AVAILABLE DATA -
--- START ---
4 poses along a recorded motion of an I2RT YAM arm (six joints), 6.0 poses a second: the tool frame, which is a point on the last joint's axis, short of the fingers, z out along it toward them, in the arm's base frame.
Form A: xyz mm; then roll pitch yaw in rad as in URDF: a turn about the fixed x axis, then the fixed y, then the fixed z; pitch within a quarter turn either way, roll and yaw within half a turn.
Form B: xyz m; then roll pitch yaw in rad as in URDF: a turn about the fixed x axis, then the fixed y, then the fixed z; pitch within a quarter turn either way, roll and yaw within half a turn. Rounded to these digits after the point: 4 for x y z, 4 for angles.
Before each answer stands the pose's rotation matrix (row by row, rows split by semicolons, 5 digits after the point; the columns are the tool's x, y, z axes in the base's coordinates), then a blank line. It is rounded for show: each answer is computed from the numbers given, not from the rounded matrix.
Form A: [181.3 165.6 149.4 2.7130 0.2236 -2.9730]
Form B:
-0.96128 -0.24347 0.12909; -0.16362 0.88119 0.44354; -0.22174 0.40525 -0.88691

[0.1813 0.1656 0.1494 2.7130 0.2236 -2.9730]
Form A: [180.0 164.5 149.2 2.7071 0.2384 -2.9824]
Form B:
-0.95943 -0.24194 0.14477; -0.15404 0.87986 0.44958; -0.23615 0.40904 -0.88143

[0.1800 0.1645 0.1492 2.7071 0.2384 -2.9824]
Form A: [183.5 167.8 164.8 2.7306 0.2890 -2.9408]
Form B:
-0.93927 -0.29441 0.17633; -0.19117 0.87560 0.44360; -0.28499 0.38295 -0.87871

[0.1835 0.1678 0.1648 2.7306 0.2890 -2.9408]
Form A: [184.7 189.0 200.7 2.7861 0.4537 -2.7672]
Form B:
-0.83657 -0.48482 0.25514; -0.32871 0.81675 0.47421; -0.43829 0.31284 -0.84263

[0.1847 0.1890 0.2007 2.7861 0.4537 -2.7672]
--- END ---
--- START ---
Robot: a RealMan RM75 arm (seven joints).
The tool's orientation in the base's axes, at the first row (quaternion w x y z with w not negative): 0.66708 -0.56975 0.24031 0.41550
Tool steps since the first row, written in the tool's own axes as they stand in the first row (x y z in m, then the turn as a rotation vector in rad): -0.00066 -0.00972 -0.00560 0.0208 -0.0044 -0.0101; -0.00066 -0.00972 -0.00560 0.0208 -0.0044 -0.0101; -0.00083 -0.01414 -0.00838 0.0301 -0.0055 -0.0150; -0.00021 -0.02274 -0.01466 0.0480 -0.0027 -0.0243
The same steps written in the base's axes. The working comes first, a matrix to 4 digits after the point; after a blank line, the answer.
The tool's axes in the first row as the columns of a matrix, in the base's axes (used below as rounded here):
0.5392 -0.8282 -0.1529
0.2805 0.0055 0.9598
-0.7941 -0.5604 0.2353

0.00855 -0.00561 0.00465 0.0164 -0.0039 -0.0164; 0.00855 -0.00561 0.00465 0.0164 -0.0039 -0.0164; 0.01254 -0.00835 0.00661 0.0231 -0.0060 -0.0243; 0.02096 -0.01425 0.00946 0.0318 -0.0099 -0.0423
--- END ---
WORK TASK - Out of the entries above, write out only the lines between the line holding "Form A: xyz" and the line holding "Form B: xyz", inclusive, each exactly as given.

WRITTEN SOLUTION -
Form A: xyz mm; then roll pitch yaw in rad as in URDF: a turn about the fixed x axis, then the fixed y, then the fixed z; pitch within a quarter turn either way, roll and yaw within half a turn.
Form B: xyz m; then roll pitch yaw in rad as in URDF: a turn about the fixed x axis, then the fixed y, then the fixed z; pitch within a quarter turn either way, roll and yaw within half a turn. Rounded to these digits after the point: 4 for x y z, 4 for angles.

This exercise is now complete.